◆ **TASK REQUIREMENTS**
Start at the line containing "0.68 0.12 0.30" and transcribe every line exactly through the end of the records below, and only those lines.
>>>>>
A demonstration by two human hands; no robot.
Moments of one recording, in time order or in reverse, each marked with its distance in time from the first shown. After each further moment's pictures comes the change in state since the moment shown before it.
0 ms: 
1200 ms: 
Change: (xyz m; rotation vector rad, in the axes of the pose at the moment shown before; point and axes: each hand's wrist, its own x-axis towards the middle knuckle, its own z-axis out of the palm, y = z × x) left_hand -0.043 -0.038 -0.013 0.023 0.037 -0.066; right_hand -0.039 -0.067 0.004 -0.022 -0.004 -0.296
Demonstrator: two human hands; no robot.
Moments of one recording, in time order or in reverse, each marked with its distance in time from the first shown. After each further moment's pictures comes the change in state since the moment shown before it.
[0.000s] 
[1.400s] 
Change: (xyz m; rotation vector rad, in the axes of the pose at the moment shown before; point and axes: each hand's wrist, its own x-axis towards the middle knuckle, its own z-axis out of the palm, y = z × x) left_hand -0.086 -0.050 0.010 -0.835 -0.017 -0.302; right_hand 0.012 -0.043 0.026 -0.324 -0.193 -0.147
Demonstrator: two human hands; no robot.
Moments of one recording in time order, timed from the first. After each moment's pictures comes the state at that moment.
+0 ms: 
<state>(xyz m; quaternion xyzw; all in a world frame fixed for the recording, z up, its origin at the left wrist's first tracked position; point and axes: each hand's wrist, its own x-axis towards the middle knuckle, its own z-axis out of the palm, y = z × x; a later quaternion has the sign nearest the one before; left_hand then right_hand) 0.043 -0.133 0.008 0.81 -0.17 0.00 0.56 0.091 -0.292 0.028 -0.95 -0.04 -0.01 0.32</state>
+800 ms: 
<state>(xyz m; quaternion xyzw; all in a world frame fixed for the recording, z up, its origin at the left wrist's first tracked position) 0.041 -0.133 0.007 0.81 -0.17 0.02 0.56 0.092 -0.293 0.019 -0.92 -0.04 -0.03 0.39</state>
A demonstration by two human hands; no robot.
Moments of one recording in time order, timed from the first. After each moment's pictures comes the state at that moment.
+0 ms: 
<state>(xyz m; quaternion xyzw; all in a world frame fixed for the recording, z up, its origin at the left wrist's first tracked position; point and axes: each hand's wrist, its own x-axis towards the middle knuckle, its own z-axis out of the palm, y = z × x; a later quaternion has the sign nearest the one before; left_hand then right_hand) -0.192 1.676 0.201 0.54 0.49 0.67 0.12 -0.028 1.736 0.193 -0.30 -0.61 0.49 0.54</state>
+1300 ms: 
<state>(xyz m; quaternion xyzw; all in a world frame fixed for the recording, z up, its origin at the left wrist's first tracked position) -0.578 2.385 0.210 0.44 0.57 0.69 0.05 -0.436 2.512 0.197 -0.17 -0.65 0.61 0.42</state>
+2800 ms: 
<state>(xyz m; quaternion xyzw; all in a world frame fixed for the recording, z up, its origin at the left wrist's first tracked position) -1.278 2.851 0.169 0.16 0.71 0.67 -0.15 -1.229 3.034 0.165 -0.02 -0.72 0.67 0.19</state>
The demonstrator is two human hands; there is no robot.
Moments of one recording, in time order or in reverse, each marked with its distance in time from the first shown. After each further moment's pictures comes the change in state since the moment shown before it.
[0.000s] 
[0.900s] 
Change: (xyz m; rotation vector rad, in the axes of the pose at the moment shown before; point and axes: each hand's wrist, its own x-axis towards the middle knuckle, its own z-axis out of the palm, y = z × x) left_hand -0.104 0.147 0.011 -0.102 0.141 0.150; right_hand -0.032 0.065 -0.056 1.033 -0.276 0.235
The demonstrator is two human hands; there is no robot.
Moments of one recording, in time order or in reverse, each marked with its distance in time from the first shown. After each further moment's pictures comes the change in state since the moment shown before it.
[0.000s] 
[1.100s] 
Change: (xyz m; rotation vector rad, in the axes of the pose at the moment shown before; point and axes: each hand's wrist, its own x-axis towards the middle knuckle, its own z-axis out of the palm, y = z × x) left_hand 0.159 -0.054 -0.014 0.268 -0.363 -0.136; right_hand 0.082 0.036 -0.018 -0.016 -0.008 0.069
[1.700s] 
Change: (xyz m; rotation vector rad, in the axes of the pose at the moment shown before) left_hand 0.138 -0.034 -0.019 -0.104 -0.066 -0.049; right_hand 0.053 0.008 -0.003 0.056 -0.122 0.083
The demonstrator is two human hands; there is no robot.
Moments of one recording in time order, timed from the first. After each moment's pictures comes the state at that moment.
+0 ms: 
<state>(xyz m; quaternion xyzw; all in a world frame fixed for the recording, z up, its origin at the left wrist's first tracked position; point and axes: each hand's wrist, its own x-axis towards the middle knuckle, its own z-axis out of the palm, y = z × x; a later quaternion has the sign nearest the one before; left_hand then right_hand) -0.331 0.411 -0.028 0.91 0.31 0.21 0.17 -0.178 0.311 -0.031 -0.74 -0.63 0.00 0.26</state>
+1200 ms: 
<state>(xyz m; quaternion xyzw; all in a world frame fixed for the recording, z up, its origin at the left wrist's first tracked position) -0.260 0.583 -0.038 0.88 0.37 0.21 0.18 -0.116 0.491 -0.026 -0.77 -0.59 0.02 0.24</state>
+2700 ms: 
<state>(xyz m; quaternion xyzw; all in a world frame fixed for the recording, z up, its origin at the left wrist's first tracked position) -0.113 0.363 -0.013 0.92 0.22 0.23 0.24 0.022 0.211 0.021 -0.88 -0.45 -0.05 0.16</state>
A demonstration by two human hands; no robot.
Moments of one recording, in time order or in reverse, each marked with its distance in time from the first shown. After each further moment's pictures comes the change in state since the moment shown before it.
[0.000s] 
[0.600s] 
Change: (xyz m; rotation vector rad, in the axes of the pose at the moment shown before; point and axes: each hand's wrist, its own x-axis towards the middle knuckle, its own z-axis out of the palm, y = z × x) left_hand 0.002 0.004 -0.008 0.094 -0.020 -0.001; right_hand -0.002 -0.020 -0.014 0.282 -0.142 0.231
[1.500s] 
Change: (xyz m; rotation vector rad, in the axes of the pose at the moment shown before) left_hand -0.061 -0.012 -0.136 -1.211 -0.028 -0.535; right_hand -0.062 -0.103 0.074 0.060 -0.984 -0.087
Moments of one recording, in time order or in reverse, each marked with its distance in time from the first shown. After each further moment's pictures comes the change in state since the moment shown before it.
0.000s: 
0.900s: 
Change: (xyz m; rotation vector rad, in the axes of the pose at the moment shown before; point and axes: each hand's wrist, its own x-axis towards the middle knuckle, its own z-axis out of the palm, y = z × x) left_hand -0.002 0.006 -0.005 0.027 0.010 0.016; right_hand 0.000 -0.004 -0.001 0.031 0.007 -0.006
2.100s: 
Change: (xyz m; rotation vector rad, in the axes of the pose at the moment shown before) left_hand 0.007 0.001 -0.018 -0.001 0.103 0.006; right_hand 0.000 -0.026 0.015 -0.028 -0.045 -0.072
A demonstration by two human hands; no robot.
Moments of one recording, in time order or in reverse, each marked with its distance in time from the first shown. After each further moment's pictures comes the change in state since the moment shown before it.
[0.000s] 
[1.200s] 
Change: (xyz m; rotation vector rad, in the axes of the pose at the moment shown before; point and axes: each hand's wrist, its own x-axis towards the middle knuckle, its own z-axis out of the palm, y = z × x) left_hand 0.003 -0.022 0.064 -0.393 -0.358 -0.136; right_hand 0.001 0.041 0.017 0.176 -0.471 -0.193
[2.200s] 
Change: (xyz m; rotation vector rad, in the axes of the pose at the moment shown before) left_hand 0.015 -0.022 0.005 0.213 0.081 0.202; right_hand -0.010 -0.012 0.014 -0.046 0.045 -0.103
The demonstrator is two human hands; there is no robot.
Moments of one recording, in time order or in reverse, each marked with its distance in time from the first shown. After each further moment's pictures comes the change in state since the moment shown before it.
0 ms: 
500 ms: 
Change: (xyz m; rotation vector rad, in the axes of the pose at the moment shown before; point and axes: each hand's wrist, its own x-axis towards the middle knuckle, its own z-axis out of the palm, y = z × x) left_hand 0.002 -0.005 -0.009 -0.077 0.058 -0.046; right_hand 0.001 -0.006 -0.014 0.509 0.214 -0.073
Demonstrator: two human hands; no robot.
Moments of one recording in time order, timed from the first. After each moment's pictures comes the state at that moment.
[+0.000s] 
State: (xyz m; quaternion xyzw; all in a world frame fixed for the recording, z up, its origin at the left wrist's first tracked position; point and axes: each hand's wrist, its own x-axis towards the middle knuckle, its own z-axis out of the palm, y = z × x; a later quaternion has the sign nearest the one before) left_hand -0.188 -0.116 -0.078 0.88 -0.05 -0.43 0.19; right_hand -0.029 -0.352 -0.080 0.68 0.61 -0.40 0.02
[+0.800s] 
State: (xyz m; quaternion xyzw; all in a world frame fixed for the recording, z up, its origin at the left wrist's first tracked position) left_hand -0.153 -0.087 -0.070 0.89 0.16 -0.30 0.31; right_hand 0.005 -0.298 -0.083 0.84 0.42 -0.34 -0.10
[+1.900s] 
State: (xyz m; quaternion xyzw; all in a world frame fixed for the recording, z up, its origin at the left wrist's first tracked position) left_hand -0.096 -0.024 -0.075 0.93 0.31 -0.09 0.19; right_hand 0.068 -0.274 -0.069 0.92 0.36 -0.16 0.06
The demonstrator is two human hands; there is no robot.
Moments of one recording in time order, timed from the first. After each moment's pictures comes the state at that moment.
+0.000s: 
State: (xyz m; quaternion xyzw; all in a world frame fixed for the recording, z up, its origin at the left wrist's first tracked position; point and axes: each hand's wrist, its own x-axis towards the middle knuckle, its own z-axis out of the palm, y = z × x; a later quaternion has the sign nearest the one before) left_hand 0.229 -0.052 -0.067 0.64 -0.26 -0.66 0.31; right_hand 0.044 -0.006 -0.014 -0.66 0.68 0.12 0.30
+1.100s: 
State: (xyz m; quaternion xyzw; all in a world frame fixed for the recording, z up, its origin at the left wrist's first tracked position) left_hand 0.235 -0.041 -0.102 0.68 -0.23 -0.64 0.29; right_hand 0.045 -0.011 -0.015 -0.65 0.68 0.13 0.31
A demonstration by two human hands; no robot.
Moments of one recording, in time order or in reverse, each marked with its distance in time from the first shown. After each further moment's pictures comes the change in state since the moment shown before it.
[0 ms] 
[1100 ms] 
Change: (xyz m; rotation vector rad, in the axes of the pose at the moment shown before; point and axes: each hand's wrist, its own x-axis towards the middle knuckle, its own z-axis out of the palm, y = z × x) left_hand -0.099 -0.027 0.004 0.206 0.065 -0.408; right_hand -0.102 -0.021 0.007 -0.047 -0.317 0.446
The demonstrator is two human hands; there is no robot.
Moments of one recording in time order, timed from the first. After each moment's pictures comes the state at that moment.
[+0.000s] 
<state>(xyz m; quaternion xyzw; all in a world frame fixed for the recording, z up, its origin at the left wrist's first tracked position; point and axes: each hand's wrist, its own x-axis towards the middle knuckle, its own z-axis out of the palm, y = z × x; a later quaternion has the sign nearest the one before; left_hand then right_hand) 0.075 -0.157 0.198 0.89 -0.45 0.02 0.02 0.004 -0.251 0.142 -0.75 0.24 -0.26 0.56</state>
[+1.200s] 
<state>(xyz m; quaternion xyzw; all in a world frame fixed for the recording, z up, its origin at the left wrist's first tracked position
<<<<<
◆ **REPLY**
State: (xyz m; quaternion xyzw; all in a world frame fixed for the recording, z up, its origin at the left wrist's first tracked position; point and axes: each hand's wrist, its own x-axis towards the middle knuckle, its own z-axis out of the palm, y = z × x; a later quaternion has the sign nearest the one before) left_hand 0.229 -0.052 -0.067 0.64 -0.26 -0.66 0.31; right_hand 0.044 -0.006 -0.014 -0.66 0.68 0.12 0.30
+1.100s: 
State: (xyz m; quaternion xyzw; all in a world frame fixed for the recording, z up, its origin at the left wrist's first tracked position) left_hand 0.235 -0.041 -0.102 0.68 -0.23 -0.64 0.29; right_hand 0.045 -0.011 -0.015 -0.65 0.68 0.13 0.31
A demonstration by two human hands; no robot.
Moments of one recording, in time order or in reverse, each marked with its distance in time from the first shown. After each further moment's pictures comes the change in state since the moment shown before it.
[0 ms] 
[1100 ms] 
Change: (xyz m; rotation vector rad, in the axes of the pose at the moment shown before; point and axes: each hand's wrist, its own x-axis towards the middle knuckle, its own z-axis out of the palm, y = z × x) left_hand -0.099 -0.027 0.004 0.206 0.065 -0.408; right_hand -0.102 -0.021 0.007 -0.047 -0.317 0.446
The demonstrator is two human hands; there is no robot.
Moments of one recording in time order, timed from the first. After each moment's pictures comes the state at that moment.
[+0.000s] 
<state>(xyz m; quaternion xyzw; all in a world frame fixed for the recording, z up, its origin at the left wrist's first tracked position; point and axes: each hand's wrist, its own x-axis towards the middle knuckle, its own z-axis out of the palm, y = z × x; a later quaternion has the sign nearest the one before; left_hand then right_hand) 0.075 -0.157 0.198 0.89 -0.45 0.02 0.02 0.004 -0.251 0.142 -0.75 0.24 -0.26 0.56</state>
[+1.200s] 
<state>(xyz m; quaternion xyzw; all in a world frame fixed for the recording, z up, its origin at the left wrist's first tracked position

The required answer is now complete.